Grafana provides a slick UI interface for consuming and aggregating realtime data from our exposed JMX metrics. You can indeed use Graphite rather than Prometheus - there are a number of Graphite vs. Prometheus articles online to determine your choice.

Grafana datasources

ELK (Elasticsearch, Logstash, Kibana) & Filebeat

The ELK stack is a great way to source, process and display log files. Elasticsearch and Logstash work in harmony to process data from multiple sources (in our case, the node log files), whilst Kibana is able to visualise the normalised data, producing highly responsive searchable data from multiple root sources.

Filebeat is the log shipper, fowarding logs to Logstash. In your deployment, you only ship our node log files (Notary, PartyA and PartyB) - Filebeat requires a config file to know which files to forward into Logstash.

filebeat.config:
  modules:
    path: ${path.config}/modules.d/*.yml
    reload.enabled: false

filebeat.inputs:
- type: log
  enabled: true
  paths:
    - "/var/log/node-*"

output.logstash:
    hosts: ["logstash:5044"]

filebeat.inputs are the input log files, outputs are forwarded to the Logstash host:port.

ELK architecture

Conclusion

Deploying monitoring and performance services for Corda nodes can be successfully carried out with the use of Prometheus, Grafana and ELK.

Prometheus requires very little configuration to get up and running and provides a powerful tool to aggregate time series metrics. Prometheus Query Language (PromQL) provides query functions that are extremely powerful and versatile, allowing you to transform data when required and build complex equations for your use case. If you’d like to learn more about PromQL, check out Aliaksandr Valialkin’s blog post.
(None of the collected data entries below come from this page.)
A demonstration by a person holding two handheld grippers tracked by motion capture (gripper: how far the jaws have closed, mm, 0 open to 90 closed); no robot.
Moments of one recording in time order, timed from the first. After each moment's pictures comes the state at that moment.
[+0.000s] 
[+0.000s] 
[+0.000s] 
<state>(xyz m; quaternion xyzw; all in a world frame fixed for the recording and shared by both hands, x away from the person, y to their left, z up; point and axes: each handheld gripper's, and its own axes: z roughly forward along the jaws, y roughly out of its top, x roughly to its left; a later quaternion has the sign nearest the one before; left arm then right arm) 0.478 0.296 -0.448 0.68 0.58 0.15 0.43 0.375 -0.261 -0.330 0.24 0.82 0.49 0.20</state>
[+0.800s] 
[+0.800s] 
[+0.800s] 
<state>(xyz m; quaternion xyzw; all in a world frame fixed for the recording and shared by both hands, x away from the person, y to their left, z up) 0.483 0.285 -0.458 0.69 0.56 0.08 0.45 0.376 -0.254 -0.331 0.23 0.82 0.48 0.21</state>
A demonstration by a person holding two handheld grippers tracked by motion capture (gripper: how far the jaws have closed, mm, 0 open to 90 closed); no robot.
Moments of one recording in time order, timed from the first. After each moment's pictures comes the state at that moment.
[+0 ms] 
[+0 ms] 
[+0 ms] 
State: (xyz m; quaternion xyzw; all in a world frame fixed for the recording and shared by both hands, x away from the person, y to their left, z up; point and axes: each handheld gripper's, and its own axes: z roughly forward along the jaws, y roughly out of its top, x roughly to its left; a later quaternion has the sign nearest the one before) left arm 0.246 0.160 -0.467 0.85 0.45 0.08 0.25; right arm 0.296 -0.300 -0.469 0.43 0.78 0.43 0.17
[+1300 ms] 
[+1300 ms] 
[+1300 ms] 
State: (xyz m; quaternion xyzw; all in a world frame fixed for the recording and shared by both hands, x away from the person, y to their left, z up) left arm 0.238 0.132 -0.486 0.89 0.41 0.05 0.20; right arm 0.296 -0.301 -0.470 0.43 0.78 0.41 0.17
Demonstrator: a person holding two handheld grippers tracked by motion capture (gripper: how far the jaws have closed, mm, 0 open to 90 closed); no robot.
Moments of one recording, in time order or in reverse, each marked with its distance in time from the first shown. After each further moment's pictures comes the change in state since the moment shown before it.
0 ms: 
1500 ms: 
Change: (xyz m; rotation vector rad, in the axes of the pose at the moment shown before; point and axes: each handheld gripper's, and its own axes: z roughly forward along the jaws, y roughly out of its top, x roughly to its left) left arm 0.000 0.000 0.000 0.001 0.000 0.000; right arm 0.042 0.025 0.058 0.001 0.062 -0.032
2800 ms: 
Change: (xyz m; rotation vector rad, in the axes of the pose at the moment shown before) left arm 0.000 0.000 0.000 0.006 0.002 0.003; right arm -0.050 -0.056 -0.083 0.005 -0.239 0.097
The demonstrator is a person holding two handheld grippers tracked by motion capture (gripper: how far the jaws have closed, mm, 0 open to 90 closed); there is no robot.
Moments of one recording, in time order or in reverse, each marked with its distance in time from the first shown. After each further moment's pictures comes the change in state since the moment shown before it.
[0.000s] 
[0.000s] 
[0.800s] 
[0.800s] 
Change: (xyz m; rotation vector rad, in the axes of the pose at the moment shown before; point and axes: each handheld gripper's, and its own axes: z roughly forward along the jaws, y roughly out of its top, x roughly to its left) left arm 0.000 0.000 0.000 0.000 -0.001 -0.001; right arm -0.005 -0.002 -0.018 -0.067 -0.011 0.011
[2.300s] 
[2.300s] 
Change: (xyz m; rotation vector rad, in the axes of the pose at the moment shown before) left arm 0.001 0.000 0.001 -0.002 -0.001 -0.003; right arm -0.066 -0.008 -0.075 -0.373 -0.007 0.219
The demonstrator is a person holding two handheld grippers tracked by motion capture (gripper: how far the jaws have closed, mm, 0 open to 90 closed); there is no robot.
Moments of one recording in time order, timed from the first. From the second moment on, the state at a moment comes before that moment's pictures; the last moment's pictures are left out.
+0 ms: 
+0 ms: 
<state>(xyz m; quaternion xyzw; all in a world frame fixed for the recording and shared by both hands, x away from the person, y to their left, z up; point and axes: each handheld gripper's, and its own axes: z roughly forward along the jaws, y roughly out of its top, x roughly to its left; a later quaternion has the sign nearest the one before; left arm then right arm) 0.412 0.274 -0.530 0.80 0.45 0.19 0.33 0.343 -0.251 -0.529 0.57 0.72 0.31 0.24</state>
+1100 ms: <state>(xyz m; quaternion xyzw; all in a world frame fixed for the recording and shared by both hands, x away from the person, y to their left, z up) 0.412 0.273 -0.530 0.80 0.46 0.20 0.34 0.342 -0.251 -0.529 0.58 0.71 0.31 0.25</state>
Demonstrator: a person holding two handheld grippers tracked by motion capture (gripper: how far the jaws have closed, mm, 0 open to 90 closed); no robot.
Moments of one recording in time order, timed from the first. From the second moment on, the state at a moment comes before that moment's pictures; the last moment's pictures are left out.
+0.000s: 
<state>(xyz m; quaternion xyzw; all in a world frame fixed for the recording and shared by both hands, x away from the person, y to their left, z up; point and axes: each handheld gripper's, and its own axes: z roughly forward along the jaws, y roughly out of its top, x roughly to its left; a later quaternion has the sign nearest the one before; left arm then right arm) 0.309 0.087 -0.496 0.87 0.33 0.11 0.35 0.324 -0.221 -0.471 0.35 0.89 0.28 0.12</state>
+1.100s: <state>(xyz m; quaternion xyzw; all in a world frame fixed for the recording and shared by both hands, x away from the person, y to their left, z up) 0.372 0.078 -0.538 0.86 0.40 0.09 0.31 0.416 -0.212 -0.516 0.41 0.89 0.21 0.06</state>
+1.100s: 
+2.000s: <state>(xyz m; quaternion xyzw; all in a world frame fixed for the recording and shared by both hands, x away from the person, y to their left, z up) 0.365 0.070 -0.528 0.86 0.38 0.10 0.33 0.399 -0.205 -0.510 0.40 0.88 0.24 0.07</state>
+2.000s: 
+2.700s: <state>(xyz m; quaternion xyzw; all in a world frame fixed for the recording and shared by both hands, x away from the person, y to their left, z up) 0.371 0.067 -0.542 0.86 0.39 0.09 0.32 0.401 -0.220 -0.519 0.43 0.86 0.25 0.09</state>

The latest version of Grafana v7.0 has produced further stability and some new features - generally, the user experience is far smoother and desirable. Prometheus PromQL support is fully available once the data source is connected, so minimal configuration is required to get up and running.

In the example in this blog post, the ELK stack is deployed to pull the node log files into one location - so no more having to tail log files at multiple locations. Kibana allows you to filter the source logs file, and display the data is an easy-to-read way. ELK is far more powerful than this - you can carry out advanced operations such as scraping log file for particular pieces of information, generating time series based visualisations and alerting. Possibly an idea for a future blog post.

In conclusion, I hope that this post gives you the basic deployment setup for a full monitoring stack. Of course, for production environments you should ensure that the services are deployed in a way that is production ready - using SSL connectivity etc. You can read up on these deployment methods in the respective Prometheus, Grafana or ELK documentation.